You gave away our right to privacy by sending the NSA to spy
on us. You turned us all into torturers and butchers in the eyes of
the world with your decision to use Abu Ghraib prison the same way
Saddam Hussein once did. You tried to appoint Henry Kissinger to
lead the investigation into 9/11. You turned the entire Justice
Department into a carnival of political hackery. You championed the
economic policies and deregulation fantasies that have left the
financial stability of millions in ashes. You used the threat of
terrorism against your own people in order to give yourself
political cover. You killed hundreds of thousands, if not millions,
of people who did you nor us no harm.
You did all this, and so much more.
From a certain perspective, one could argue that you have
been the most successful president the country has ever seen. Think
about it, because according to your definition of "success," it's
true. You came into office looking to make your friends richer, and
to fulfill as best you could your most overriding personal belief:
that government is the problem, so government must be damaged and
denuded to the point of impotence. Through your tax cuts and your
two vastly expensive boondoggle wars, you made your friends rich. By
unleashing Mr. Cheney and your other minions, you tore the
Constitution to shreds and tatters. You have achieved both goals in
smashing style, so from that certain perspective, you have
triumphed.
Could you also, from the proper perspective, be considered
our greatest president?
Perhaps, someday, if we make it so.
It will be in the best interests of many powerful people if
we as a nation simply dismiss you and forget you ever happened. A
lot of news media people want us to forget you, because in
forgetting you, we would forget the media's vast complicity in your
actions and misdeeds. A lot of rich people making new fortunes from
war profiteering and defense contracts want us to forget they and
you even exist, as it would make it possible for them to do it all
again someday. A lot of politicians who stapled themselves to you
would simply adore it if we forgot about you. The Republican Party
would be forever in our debt if we forgot about you.

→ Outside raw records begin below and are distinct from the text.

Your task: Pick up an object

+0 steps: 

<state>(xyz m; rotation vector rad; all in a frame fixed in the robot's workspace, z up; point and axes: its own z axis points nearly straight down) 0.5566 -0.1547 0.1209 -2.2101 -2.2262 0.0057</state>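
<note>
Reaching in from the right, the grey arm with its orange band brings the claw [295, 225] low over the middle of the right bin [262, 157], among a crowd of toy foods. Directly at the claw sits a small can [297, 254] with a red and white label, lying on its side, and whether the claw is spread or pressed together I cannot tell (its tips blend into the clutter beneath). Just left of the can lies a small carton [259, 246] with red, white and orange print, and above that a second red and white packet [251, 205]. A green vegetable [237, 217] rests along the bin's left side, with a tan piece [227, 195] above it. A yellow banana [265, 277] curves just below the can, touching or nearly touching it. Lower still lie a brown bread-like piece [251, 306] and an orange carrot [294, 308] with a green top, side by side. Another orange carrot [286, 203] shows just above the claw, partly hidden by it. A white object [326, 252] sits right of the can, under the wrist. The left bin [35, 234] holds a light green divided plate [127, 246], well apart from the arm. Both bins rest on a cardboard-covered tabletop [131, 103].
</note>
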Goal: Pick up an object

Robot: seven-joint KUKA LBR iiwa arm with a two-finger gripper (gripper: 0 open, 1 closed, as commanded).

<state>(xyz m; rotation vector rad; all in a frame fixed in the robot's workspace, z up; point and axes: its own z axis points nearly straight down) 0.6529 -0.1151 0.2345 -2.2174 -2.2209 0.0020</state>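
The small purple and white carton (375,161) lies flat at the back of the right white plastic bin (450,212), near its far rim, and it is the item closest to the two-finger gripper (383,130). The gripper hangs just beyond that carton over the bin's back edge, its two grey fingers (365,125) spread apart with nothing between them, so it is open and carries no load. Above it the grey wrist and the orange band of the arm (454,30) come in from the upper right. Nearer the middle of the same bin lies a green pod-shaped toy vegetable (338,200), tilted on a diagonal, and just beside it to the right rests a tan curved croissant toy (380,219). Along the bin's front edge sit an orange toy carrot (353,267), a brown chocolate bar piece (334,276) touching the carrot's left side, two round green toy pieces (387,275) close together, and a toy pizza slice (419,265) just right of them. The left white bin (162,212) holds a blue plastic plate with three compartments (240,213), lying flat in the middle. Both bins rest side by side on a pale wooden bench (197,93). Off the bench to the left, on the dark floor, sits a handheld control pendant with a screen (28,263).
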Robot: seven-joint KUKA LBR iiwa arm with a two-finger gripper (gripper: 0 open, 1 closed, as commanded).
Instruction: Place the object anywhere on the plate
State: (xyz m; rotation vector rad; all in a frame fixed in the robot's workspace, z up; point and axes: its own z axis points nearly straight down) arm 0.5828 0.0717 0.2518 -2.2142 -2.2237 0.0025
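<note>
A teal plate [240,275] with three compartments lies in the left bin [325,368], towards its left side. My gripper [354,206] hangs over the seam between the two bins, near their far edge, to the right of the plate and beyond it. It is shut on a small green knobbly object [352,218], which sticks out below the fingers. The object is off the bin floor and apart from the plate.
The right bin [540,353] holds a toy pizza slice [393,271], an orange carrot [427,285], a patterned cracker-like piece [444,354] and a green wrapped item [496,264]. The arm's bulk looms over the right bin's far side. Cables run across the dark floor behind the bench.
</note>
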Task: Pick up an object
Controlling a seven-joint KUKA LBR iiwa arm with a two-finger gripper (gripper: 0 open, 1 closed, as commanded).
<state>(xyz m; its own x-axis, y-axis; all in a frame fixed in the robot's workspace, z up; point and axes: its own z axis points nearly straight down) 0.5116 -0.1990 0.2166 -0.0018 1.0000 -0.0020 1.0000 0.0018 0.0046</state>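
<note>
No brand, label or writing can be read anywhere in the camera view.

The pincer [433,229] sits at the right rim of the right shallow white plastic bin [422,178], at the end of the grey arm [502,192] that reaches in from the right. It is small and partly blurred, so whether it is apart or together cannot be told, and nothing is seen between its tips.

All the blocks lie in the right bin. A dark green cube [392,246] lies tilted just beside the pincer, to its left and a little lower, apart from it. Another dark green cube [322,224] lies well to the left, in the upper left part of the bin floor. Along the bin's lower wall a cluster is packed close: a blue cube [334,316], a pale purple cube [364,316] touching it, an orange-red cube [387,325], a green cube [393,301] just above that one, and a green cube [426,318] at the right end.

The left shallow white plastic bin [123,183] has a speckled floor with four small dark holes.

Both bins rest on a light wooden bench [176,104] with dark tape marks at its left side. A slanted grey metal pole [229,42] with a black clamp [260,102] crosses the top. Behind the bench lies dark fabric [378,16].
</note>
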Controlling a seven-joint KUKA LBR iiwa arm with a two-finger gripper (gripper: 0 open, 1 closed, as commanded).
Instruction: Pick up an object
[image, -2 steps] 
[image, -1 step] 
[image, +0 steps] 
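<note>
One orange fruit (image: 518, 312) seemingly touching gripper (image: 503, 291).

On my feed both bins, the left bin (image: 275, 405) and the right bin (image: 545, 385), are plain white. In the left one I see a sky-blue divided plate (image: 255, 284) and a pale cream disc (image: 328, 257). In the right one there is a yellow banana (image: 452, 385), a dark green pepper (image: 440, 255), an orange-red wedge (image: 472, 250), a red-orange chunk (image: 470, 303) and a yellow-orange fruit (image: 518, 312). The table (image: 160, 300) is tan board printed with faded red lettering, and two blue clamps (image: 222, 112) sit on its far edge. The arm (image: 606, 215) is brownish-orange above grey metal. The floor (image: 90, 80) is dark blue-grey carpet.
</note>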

No. We will not forget you. We will remember.
We the people are going to save you from ignominious
oblivion. We will remember. You could be the president who doomed
America, the worst president of all time, but we must not, will not
let that happen. You will be remembered differently, because we will
hold the memory of you high, and behold you, and say, "Never, never,
never again." We have tasted the soot and smelled the blood on the
wind; we have seen how fragile our way of government is when placed
in the hands of low men such as you, and because of that, you will
be remembered for all time.
Your greatness will be defined by how we rise to overcome and
undo what you have done. Your greatness will stand forever if we
never, ever forget the hard, bitter lessons you taught us. We are
responsible for this republic, for our Constitution, and for each
other. We are our brother's keeper. You taught us that by becoming
our Cain. You nearly slew us, but here we stand, and we defy the
place in history you would relegate us to. We defy you, and by doing
so, we rise.
Something like you must never again be allowed to happen to
this country, and if we save ourselves by preventing you from ever
happening again, your greatness is assured. You are the tallest of
all possible warnings, and a promise all of us must solemnly and
stalwartly keep. If we can damn you to the past, we will save our
own future.
May you live forever, you son of a bitch.